The other side of the dialogue surrounding Returnal’s difficulty is the resurgence of the age-old debate of whether all games should have some form of easy mode. While that’s an argument for another day, I will say that I’m all for games being as flexible to the player as possible. I appreciate games like The Last of Us Part II that have accessibility options up the wazoo allowing the largest audience possible to experience their incredible world, regardless of skill level or abilities, including the option to crank things up to Grounded difficulty with permadeath to create a genuine challenge. And I love that Amnesia: Rebirth received an update with Adventure Mode that stripped away the danger and fear effects of the core game, creating what Frictional creative lead Fredrik Olsson said “feels a lot more like an Indiana Jones type of adventure in places where it would otherwise be more of a horror experience.”
I know it’s never going to happen for a multitude of reasons, but I’d love for all games to have these types of zero-pressure and accessibility modes. In the same way subtitles allow us watch foreign films, dictionaries teach us unknown words while reading novels, and having TV become on-demand means I don’t have to make a precise appointment to catch the latest episode of my favorite show on Sunday nights, difficulty and accessibility options are a wonderful tool for games to reach an even greater audience.

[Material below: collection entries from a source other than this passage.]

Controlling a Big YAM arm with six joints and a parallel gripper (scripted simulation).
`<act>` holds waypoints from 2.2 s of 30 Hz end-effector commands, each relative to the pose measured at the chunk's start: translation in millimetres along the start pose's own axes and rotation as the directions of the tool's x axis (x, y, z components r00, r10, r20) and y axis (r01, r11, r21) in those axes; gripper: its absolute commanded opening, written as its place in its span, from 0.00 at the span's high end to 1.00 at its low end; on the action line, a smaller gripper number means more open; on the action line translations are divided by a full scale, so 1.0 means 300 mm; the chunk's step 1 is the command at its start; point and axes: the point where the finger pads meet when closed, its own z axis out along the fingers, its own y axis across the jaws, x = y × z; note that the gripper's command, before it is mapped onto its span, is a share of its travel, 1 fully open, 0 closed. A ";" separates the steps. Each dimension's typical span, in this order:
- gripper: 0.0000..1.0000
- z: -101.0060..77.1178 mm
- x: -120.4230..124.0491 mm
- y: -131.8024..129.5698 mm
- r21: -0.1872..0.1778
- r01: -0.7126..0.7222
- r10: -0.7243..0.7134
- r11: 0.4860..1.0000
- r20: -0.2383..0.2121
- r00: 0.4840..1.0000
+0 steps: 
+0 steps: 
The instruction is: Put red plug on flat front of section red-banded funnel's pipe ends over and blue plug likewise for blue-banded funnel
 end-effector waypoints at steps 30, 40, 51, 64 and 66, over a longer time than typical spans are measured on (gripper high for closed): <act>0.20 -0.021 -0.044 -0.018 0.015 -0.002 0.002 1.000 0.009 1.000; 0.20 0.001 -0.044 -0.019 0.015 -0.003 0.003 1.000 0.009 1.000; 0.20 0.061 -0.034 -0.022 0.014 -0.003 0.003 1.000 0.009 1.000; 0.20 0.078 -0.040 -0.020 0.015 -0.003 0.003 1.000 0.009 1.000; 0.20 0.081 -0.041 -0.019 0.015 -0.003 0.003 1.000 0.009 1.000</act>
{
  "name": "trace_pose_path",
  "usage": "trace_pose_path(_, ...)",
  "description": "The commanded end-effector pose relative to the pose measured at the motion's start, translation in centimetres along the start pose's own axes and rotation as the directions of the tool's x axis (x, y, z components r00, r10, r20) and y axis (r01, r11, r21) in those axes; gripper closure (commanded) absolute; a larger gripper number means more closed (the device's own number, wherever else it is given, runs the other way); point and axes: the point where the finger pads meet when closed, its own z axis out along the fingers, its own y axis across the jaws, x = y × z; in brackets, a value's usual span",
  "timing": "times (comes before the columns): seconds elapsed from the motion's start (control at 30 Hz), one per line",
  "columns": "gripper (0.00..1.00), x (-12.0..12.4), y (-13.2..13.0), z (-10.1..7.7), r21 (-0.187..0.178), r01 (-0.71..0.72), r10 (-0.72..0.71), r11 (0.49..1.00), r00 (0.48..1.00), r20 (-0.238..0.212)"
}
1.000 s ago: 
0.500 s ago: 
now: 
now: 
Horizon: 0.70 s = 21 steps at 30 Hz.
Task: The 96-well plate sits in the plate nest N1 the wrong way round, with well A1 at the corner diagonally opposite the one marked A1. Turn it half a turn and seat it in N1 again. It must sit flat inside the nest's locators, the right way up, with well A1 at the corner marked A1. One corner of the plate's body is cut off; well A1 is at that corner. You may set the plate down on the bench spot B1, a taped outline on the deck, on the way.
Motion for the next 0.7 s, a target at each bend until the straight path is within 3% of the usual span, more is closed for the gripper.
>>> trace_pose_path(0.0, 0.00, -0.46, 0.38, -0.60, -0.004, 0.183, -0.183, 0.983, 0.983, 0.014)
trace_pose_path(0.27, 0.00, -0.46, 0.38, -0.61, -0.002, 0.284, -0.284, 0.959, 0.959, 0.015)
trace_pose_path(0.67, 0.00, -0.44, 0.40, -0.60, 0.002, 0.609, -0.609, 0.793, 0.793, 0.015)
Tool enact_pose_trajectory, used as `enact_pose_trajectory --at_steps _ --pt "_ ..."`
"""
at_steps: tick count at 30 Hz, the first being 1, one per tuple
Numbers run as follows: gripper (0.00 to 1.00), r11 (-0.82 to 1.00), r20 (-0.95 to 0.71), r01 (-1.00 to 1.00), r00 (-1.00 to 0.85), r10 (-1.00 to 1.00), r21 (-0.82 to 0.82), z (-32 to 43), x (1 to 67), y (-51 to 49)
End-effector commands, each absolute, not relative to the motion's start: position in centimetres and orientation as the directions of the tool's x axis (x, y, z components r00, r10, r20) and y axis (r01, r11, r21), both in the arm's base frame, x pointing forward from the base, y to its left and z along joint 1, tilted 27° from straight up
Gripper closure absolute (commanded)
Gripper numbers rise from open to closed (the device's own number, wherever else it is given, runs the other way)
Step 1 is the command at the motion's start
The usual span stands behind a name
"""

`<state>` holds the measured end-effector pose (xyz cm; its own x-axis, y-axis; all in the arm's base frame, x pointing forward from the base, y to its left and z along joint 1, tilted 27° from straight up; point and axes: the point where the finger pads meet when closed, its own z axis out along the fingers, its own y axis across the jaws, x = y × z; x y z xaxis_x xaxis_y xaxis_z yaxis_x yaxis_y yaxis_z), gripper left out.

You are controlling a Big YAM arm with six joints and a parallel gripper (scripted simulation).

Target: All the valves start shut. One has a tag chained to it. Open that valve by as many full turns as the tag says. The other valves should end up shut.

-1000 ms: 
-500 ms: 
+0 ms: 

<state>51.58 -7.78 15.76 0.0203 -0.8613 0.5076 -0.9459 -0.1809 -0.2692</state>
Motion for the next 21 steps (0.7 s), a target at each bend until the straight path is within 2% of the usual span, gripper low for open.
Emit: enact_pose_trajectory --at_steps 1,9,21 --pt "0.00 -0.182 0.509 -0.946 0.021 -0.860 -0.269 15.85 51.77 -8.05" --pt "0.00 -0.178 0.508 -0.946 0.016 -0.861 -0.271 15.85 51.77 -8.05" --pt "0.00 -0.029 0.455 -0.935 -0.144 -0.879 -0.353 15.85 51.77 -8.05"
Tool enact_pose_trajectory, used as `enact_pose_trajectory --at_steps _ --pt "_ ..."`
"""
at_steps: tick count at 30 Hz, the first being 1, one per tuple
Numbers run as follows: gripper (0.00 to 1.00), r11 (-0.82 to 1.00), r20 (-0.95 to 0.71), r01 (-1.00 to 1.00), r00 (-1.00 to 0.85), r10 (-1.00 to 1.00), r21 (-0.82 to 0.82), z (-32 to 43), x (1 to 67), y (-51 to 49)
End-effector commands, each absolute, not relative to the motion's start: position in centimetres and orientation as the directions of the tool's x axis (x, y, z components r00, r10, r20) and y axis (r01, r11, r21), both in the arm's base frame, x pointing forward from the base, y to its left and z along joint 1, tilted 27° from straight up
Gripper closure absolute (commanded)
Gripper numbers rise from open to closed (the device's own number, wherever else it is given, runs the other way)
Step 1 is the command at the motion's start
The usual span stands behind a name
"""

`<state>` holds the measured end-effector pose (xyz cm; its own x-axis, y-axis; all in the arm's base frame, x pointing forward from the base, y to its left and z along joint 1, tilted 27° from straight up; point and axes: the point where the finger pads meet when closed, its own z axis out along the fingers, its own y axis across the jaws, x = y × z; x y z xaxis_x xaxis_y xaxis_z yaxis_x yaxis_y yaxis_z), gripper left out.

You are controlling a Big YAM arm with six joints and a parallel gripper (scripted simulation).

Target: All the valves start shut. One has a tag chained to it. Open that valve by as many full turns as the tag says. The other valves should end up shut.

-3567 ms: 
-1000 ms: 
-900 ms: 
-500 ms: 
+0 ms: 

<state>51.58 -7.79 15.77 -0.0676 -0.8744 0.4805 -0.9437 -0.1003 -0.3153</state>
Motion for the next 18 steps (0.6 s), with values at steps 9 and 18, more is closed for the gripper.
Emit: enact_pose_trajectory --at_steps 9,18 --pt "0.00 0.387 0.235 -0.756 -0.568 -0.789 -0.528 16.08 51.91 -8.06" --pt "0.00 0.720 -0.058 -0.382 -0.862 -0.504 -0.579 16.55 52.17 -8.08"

The most frustrating thing about all of this is that there is so much about Returnal that I genuinely love. It’s a gorgeous showcase of what PlayStation 5 can do, and its creative DualSense functionality is the best I’ve seen outside of Astro’s Playroom. Every time I found a new boss, they instantly became my new favorite boss, as the encounters are equal parts spectacle and well-designed challenge. And the revelations that come during its back half of the game are wonderful and truly rewarding. Whenever I thought I knew exactly where the story was going or what the next biome might be like, Returnal zigged to my zag and delivered a wonderful surprise.
As it stands, Returnal is a very good game. And at some point down the road, perhaps its nagging issues will be fixed and it will grow to become a great one. Until then, we’re just like Selene — stuck in an endless loop, holding onto hope that some kind of progress is eventually made.